SUPER-THOUGHTS: Jackie Cooper’s Perry White seemed to always get short shrift in these films (along with Marc McClure as Jimmy Olsen), so it’s nice he gets a bit more to do here, as White fights to keep control of his newspaper. He even gets to save the Planet at the end, which is about as clever as this film gets.

    Is there some kind of clause that every Superman villain must have some dopey sidekick? IV probably has the worst one of the bunch: Lenny Luthor, Lex’s teenage nephew played by Jon Cryer.
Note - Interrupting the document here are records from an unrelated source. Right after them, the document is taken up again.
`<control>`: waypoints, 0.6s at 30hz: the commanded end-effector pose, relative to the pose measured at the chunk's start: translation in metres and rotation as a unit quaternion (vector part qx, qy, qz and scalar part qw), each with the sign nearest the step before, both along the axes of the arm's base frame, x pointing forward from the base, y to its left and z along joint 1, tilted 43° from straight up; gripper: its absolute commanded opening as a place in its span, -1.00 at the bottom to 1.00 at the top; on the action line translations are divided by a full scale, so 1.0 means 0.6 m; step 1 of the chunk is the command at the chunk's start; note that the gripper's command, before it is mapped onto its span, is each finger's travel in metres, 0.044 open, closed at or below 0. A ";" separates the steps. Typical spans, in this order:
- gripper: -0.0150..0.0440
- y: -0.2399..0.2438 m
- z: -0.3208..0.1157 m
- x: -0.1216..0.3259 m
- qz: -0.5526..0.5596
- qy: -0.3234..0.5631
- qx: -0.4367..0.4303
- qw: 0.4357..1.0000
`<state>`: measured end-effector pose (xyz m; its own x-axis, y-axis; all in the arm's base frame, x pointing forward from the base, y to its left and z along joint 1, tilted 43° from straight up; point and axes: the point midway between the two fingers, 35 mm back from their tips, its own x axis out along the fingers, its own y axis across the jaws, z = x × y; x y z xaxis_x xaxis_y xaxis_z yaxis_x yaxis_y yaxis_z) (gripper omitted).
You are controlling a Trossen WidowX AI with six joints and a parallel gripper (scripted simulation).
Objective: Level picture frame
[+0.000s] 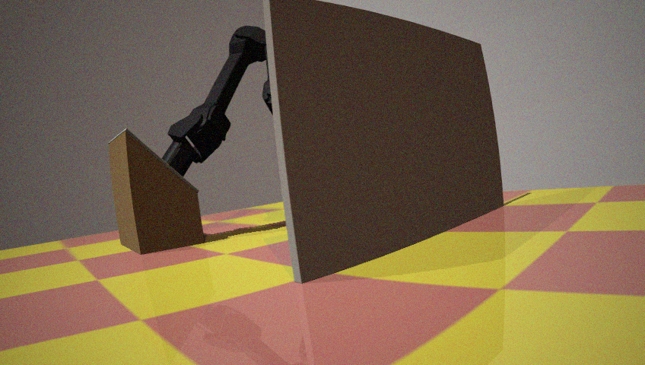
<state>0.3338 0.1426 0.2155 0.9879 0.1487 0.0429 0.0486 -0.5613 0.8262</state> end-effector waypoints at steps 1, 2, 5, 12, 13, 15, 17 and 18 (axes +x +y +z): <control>0.39 0.000 0.004 0.010 -0.001 -0.002 0.005 1.000; 0.39 0.000 0.004 0.013 -0.001 -0.003 0.005 1.000; 0.39 0.001 0.004 0.021 -0.001 -0.003 0.005 1.000; 0.39 0.001 0.004 0.028 -0.001 -0.003 0.005 1.000; 0.39 0.001 0.004 0.028 -0.001 -0.003 0.005 1.000; 0.39 0.001 0.004 0.028 -0.001 -0.003 0.005 1.000; 0.39 0.001 0.004 0.028 -0.001 -0.003 0.005 1.000; 0.39 0.001 0.004 0.028 -0.001 -0.003 0.005 1.000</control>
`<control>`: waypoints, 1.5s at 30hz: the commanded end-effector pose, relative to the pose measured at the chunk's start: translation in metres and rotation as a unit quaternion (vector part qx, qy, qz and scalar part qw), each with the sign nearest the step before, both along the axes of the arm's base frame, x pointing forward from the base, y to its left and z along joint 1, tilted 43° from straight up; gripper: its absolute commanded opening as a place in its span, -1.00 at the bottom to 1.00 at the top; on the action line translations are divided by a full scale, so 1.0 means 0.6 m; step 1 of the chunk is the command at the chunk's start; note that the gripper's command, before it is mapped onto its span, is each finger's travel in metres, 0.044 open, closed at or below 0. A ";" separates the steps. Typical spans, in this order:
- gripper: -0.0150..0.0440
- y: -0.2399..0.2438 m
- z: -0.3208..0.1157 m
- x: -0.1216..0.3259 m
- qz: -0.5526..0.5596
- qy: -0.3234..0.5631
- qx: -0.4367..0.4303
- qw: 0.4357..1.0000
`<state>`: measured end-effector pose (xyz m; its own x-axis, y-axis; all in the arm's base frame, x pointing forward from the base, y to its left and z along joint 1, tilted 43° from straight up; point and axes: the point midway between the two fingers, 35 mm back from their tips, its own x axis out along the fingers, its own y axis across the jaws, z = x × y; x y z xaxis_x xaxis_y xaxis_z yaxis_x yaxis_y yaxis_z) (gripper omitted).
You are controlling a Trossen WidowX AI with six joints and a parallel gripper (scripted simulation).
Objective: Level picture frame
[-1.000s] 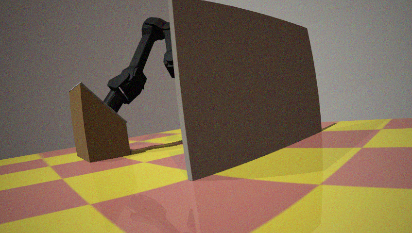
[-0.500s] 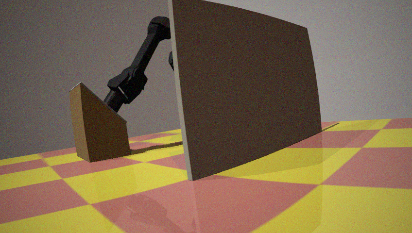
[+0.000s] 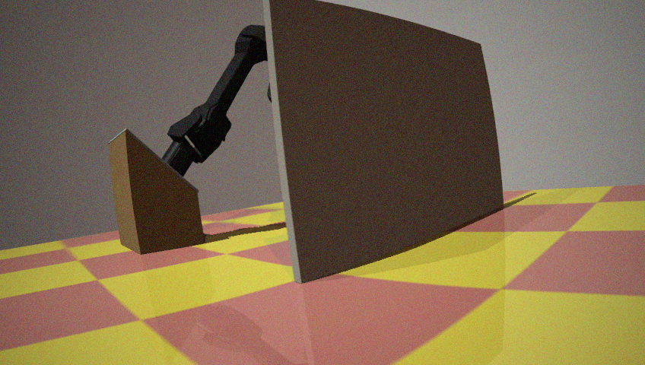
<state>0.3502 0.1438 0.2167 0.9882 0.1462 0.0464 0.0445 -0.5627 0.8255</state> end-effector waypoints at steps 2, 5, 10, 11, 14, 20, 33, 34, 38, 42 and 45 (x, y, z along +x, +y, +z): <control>0.39 -0.001 0.002 0.001 0.000 -0.001 0.004 1.000; 0.39 -0.001 0.002 0.001 0.000 -0.001 0.004 1.000; 0.39 -0.001 0.002 0.001 0.000 -0.001 0.004 1.000; 0.39 -0.001 0.002 0.001 0.000 -0.001 0.004 1.000; 0.39 -0.001 0.002 0.001 0.000 -0.001 0.004 1.000; 0.39 -0.001 0.002 0.001 0.000 -0.001 0.004 1.000; 0.16 -0.001 0.002 0.001 0.000 -0.001 0.004 1.000; 0.14 -0.001 0.002 0.001 0.000 -0.001 0.004 1.000; 0.05 -0.001 0.002 0.001 0.000 -0.001 0.004 1.000; -0.04 -0.001 0.002 0.001 0.000 -0.001 0.004 1.000; -0.11 -0.001 0.002 0.001 0.000 -0.001 0.004 1.000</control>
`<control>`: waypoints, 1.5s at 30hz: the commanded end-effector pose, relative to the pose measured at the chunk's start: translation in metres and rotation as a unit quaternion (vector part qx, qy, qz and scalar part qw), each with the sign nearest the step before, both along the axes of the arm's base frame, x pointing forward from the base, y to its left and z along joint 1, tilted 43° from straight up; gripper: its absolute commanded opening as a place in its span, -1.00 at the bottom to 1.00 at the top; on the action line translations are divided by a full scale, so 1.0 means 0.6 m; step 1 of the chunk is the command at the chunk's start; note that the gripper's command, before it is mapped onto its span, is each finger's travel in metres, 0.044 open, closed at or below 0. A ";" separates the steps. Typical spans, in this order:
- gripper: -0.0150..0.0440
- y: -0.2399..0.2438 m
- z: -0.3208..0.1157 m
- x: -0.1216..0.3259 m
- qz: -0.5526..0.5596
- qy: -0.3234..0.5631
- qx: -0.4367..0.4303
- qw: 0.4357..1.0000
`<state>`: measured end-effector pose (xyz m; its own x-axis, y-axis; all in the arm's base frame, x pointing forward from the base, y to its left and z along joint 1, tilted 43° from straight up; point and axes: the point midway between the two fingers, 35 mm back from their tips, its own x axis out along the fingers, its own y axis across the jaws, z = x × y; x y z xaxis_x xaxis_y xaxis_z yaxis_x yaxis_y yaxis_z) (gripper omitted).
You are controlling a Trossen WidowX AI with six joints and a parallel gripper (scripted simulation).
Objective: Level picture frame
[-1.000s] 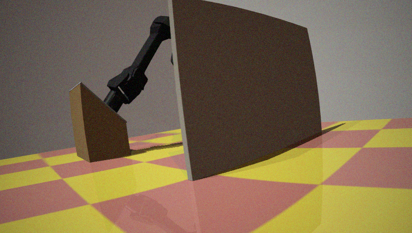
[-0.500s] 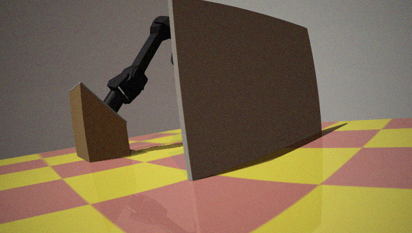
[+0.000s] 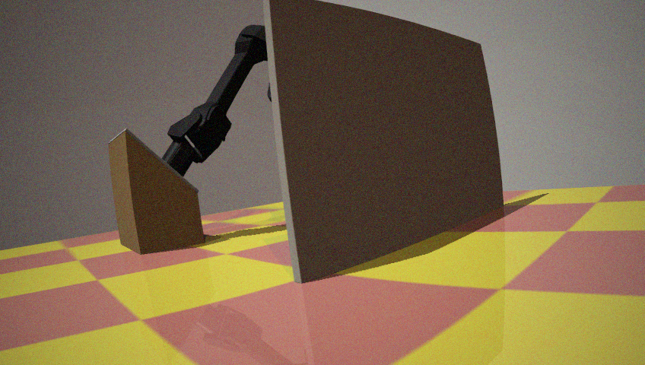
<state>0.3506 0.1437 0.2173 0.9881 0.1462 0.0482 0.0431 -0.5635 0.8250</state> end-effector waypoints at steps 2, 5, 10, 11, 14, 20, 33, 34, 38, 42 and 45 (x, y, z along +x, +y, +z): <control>-0.15 0.000 0.001 0.000 0.000 0.000 0.004 1.000; -0.22 0.000 0.001 0.000 0.000 0.000 0.004 1.000; -0.49 0.000 0.001 0.000 0.000 0.000 0.004 1.000; -0.49 0.000 0.001 0.000 0.000 0.000 0.004 1.000; -0.49 -0.001 0.001 0.000 0.000 0.000 0.004 1.000; -0.49 -0.001 0.002 0.000 0.000 0.000 0.004 1.000; -0.49 -0.005 0.008 0.001 0.000 0.000 0.003 1.000; -0.49 -0.006 0.008 0.001 0.000 0.000 0.003 1.000; -0.49 -0.007 0.010 0.001 0.000 0.000 0.003 1.000; -0.49 -0.008 0.012 0.001 0.000 0.000 0.003 1.000; -0.49 -0.009 0.013 0.001 0.000 -0.001 0.003 1.000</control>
<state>0.3506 0.1422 0.2203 0.9867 0.1582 0.0381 0.0575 -0.5581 0.8278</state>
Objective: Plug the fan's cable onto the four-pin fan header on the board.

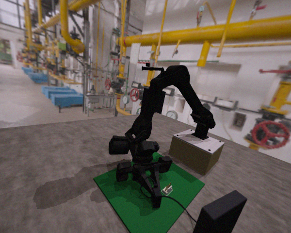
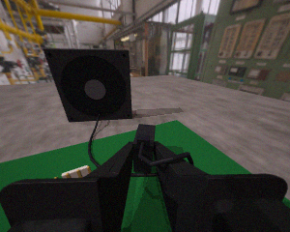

Mercifully, he’s only in a handful of scenes.

    Ever since Superman II, the series has played pretty fast and loose with Superman’s powers; reaching its zenith here, as Superman rebuilds the Great Wall of China with what looks to be telekinesis.

    Keep an eye out for Jim Broadbent, who plays one of the crime lords that Luthor swindles.

    Superman IV has possibly the strangest credit I’ve ever seen: “SUPERMAN Motion Picture Series Initiated by Alexander Salkind.”

BEST USE OF POWERS: Nothing can top the batshit lunacy of Superman gathering all the nuclear missiles of the world in a giant net and hurling them into the sun.

THE LAST WORD: Christopher Reeve’s last outing in the role that made him famous ends his franchise with a whimper; a swan song that was far less than all the involved parties deserved.

1 comment:

  1. I have a fondness for this film. The premise could have been great, as is the scene early on at the Kent Farm is my personal favorite scene of the series.